Exercise directions:
Here are the records. Write out exactly the lines between the one holding "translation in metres" and the one holding "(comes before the", inclusive.

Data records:
BEGIN

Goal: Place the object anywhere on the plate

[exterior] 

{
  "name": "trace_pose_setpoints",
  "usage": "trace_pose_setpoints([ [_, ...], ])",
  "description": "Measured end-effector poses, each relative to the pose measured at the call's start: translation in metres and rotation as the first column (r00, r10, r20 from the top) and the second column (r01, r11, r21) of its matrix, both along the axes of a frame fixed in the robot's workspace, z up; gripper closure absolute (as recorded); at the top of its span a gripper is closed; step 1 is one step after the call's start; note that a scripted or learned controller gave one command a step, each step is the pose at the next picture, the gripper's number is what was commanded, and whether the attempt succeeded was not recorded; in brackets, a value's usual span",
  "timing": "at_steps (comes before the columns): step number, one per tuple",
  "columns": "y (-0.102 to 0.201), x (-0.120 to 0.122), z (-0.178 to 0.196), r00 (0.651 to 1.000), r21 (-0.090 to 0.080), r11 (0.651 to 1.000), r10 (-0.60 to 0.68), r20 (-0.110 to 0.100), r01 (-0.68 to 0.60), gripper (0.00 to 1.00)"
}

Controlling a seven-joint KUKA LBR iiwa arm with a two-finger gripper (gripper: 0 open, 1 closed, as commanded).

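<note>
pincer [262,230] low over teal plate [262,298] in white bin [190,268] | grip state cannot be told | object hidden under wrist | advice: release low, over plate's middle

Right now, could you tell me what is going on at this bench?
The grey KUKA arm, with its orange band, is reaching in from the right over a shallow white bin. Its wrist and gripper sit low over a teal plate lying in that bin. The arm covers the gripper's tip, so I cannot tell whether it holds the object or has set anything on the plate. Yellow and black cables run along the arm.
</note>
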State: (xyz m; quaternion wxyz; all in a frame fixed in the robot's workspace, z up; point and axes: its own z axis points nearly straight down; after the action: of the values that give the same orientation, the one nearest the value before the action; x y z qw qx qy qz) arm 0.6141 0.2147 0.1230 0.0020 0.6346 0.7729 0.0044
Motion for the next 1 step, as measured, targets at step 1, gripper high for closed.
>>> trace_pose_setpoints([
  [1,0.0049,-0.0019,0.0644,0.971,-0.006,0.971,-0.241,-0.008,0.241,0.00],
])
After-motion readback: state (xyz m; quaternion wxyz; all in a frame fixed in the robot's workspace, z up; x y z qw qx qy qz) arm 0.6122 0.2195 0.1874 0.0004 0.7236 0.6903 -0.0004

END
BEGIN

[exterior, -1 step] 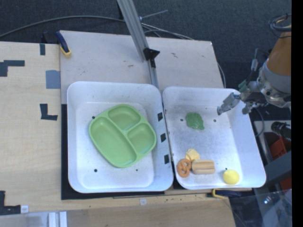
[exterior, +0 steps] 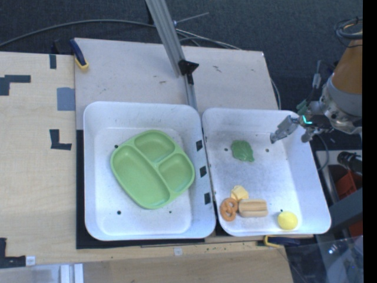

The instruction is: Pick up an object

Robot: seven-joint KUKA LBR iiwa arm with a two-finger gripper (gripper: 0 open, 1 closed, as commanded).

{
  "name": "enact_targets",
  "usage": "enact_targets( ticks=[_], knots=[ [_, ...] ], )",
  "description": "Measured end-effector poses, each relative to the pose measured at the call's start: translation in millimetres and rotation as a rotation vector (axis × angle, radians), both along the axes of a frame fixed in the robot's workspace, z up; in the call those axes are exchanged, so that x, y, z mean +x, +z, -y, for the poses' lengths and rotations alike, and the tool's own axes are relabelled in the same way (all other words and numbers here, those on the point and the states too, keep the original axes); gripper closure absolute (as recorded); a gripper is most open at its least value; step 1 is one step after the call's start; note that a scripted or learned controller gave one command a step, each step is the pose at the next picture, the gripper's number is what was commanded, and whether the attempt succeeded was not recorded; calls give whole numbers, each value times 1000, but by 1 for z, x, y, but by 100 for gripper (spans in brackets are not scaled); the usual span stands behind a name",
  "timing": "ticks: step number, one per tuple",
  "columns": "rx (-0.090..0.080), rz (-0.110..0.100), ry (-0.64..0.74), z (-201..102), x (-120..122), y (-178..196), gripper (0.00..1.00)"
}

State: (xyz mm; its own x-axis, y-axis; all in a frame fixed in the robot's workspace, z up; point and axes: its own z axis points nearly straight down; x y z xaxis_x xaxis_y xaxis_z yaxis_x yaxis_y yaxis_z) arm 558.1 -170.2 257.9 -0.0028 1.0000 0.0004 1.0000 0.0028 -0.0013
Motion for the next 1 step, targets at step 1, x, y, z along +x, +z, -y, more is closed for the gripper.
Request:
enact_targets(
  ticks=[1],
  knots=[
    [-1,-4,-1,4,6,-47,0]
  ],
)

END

Answer to the problem:
  "description": "Measured end-effector poses, each relative to the pose measured at the call's start: translation in metres and rotation as the first column (r00, r10, r20 from the top) and the second column (r01, r11, r21) of its matrix, both along the axes of a frame fixed in the robot's workspace, z up; gripper closure absolute (as recorded); at the top of its span a gripper is closed; step 1 is one step after the call's start; note that a scripted or learned controller gave one command a step, each step is the pose at the next picture, the gripper's number is what was commanded, and whether the attempt succeeded was not recorded; in brackets, a value's usual span",
  "timing": "at_steps (comes before the columns): step number, one per tuple",

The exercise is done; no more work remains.